Runaway

I love a good challenge - and so, Fractured Literary’s recent Micro-Fiction contest was the perfect puzzle. The task? Write a piece of flash fiction that’s 400 words or less. And so, “Runaway” was born, entered, and even made the contest’s short list! It’s amazing what pressure and prompts can do for the creative brain.

Runaway

He picks me up in Manitoba. I can see his eyes through the insect-splattered window; they are tight, small slits. The rest of him sketches like a cartoon villain: blonde hair gelled back, clean shaven face, weak chin, thin lips. He is a bad guy, a bad man, and I know this when I get into the car.


The following year, I am in Saskatchewan, swimming in an ocean of canola, hands planted in dirt, and meanwhile, the bad man has just completed the purchase of an abandoned motel along an evergreen-heavy roadside in northern Ontario, where there is no cell phone service.
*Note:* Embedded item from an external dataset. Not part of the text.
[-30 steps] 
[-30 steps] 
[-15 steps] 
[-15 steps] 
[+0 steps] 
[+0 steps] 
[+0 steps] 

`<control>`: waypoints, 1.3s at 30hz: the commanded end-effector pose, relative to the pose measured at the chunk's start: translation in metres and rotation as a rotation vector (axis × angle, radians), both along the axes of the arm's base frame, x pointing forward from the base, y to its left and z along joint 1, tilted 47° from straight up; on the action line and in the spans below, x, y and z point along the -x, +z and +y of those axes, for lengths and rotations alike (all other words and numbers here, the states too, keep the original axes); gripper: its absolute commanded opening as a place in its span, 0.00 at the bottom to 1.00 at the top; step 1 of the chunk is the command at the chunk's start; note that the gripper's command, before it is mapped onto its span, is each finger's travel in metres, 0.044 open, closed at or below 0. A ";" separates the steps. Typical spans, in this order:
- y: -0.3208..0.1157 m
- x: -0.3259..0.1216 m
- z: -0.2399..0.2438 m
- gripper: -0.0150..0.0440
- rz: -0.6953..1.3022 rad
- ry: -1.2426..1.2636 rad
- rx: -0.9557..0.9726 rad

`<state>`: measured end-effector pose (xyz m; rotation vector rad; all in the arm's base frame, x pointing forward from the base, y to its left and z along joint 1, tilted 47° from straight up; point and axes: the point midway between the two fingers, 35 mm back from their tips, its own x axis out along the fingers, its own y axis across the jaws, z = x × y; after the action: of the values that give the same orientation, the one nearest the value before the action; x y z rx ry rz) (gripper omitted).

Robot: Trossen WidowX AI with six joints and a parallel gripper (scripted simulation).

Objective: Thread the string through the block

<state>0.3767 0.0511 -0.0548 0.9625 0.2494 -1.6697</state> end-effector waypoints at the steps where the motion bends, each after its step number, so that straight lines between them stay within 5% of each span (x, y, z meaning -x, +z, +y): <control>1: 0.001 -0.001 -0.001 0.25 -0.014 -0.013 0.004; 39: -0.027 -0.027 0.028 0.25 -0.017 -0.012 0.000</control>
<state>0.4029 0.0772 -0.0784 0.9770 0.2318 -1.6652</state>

By the time I start to see his face less and less in my dreams, he has given up his aspirations of refurbishing the rotted, asbestos-poisoned lodge to seek a new opportunity in Alberta. Along with false hope, he also leaves his car behind, the same beige vehicle whose passenger seat I once occupied.


The bad man is too close to me now; only one province over from my rural prairie sanctuary, I can feel his leering presence.
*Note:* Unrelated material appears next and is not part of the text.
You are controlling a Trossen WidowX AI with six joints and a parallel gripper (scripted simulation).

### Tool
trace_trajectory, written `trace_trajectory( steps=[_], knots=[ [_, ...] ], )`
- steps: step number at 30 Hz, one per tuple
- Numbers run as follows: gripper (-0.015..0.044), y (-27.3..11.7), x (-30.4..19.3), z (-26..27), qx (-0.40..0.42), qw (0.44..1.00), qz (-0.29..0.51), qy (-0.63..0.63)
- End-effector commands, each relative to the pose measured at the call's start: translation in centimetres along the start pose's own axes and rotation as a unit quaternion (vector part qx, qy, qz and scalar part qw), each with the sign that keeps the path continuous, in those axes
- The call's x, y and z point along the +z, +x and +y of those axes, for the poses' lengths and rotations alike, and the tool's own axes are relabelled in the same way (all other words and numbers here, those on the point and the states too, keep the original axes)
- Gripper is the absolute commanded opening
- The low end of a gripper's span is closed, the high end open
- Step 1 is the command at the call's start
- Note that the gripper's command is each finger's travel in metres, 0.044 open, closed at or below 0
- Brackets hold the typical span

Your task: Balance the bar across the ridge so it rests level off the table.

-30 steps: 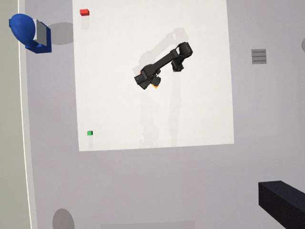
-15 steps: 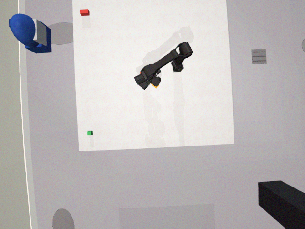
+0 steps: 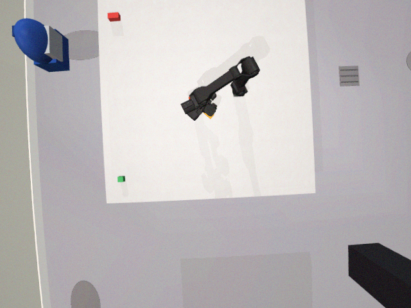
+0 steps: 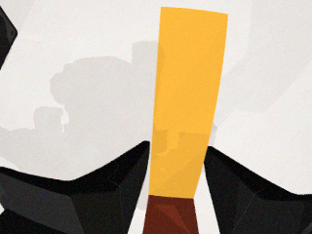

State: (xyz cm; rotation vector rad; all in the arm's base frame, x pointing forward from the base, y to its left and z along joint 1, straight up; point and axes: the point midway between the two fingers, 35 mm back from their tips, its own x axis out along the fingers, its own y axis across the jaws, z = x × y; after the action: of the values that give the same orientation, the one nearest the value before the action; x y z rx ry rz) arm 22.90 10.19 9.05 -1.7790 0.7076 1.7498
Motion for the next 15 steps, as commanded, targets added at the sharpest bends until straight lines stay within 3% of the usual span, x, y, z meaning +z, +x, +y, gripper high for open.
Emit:
trace_trajectory(
  steps=[1,7,15],
  knots=[
    [0.0185,0.0,0.0,0.0,0.0,1.0,0.0,0.0],
    [0.0185,0.0,0.0,0.0,0.0,1.0,0.0,0.0],
    [0.0395,0.0,0.0,0.0,0.0,1.0,0.0,0.0]
  ],
)
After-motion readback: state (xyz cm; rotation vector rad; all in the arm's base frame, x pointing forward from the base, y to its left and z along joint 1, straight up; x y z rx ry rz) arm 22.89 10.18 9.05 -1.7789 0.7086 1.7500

Shortly after his slippery arrival in Alberta, he infiltrates the oil fields, marries, has a child. The night his baby is born, I am over in British Columbia, recovering from a miscarriage.


A few years after the birth of his son, his wife leaves him and takes the boy. The bad man moves into a small apartment and tells anyone that will listen that his ex is a scorned cunt, and I can feel the hot spit of his words on my skin from where I am, 1,436 kilometers west of where he is living.
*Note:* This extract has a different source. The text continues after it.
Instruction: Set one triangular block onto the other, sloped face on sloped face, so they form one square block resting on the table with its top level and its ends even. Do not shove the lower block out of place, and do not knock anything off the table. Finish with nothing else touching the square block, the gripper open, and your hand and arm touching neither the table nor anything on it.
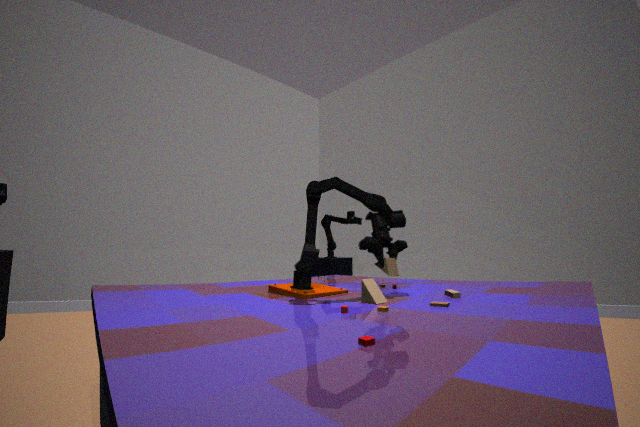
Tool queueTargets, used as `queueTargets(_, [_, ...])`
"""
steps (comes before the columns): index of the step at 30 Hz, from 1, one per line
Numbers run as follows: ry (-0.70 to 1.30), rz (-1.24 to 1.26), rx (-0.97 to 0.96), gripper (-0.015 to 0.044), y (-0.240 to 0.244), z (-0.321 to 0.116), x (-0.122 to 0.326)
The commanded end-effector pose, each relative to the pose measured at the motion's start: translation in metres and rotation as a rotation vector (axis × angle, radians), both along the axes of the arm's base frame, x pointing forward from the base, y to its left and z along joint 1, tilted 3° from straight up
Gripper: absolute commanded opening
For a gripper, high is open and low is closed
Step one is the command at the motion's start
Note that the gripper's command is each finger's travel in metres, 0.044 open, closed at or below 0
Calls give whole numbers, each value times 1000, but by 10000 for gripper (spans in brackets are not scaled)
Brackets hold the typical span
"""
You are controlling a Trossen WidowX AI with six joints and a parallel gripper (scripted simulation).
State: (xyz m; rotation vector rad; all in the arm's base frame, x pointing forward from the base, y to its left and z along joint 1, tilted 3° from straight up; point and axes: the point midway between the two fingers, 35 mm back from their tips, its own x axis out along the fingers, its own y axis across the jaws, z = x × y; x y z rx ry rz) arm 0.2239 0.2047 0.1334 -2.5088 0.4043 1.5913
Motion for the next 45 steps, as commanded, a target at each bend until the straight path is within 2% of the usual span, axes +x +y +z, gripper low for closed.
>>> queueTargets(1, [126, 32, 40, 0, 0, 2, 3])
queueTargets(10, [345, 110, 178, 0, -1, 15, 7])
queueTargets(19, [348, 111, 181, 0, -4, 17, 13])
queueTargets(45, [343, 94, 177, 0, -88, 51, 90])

Ten years from the day he picked me up on the cold shoulder of the Manitoban highway, I am now three time zones east from the bad man, but can still sense the clutches of hatred closing in on him from all sides. The result is a combustion, an irreparable severance, an inherent disgust rooted in everyone that has encountered him, for each of them understands that he is somehow no good; it is a smell he gives off, a tainted taste he leaves, a deep down gut feeling that everything about him is unforgivable.


And so, the hate engulfs him; it swallows him whole. He ceases to exist.